_Exercise details_. In the data below, which lines hold "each"? Copy every one.
-- -- --
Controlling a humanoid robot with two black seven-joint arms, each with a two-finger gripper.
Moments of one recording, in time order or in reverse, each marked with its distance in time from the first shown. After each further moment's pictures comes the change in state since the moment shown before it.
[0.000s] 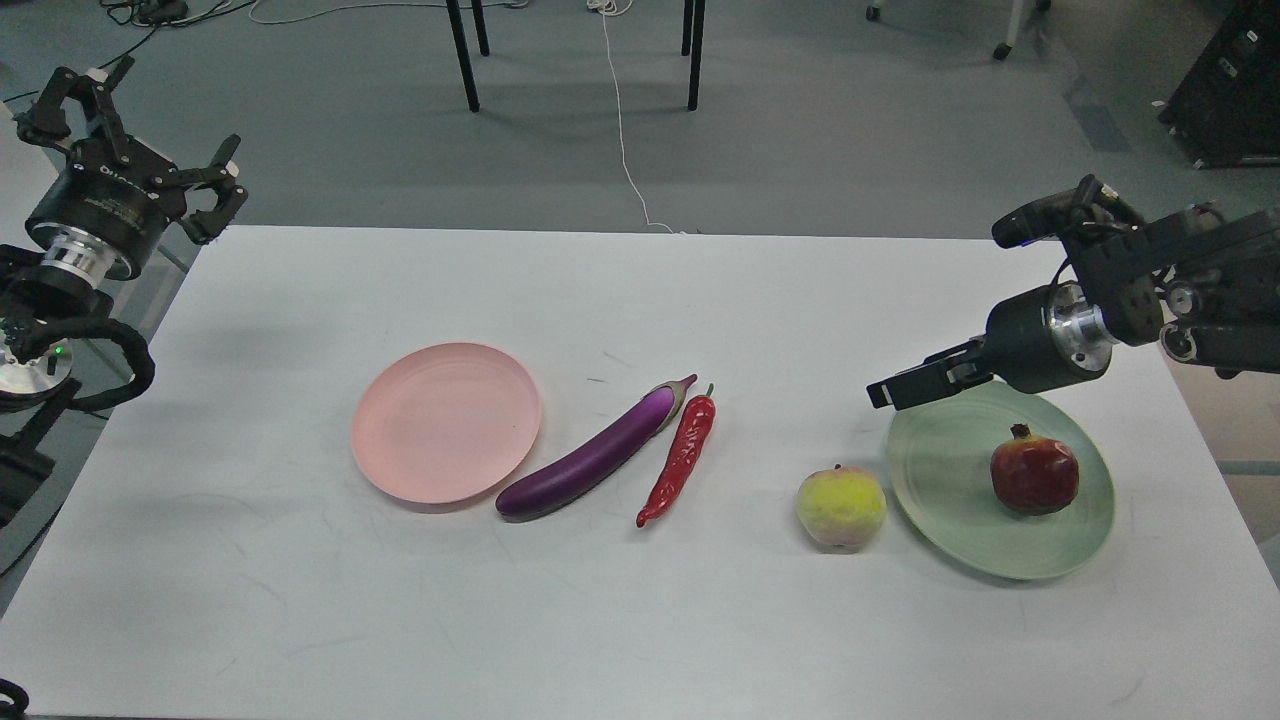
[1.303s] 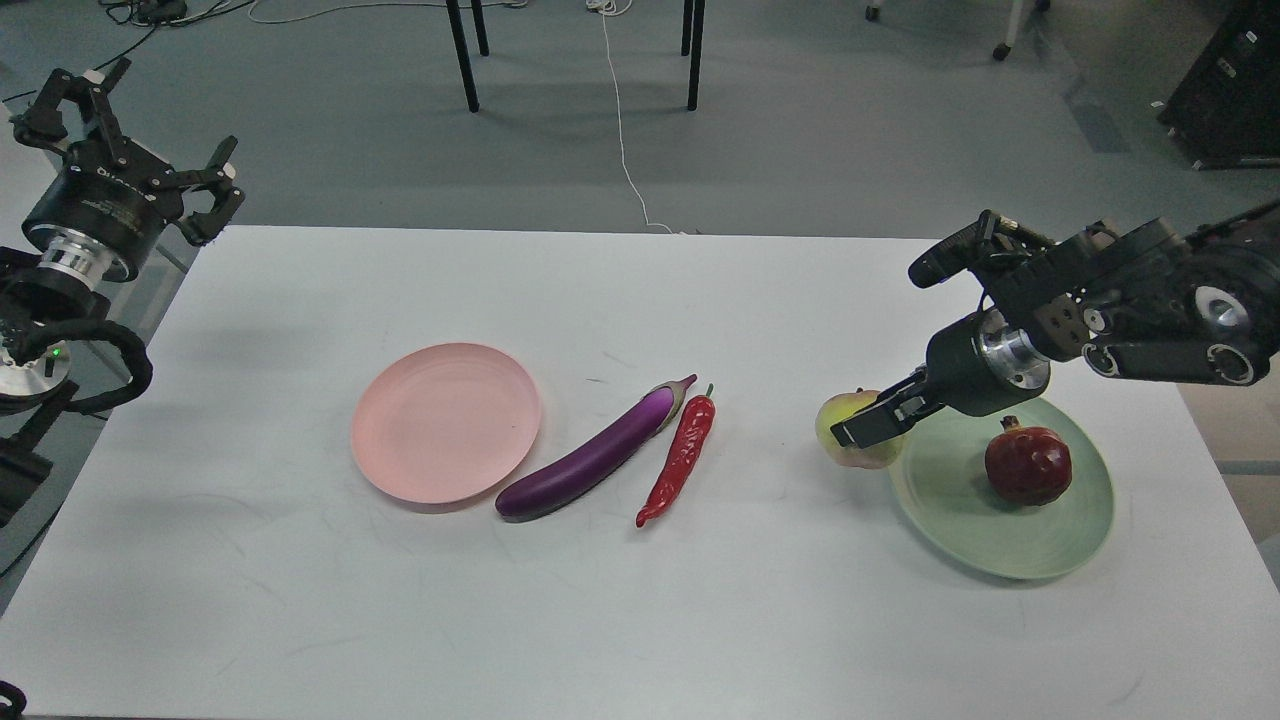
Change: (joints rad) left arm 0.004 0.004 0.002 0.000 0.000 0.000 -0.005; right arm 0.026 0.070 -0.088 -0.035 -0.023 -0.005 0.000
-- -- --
_The completed task_.
Controlling a humanoid robot with two black seven-joint arms, each with a two-finger gripper.
Moments of one recording, in time order or in reverse, each marked with its distance in time from the first shown. After each further moment's pictures comes the change in state since the moment shown before it.

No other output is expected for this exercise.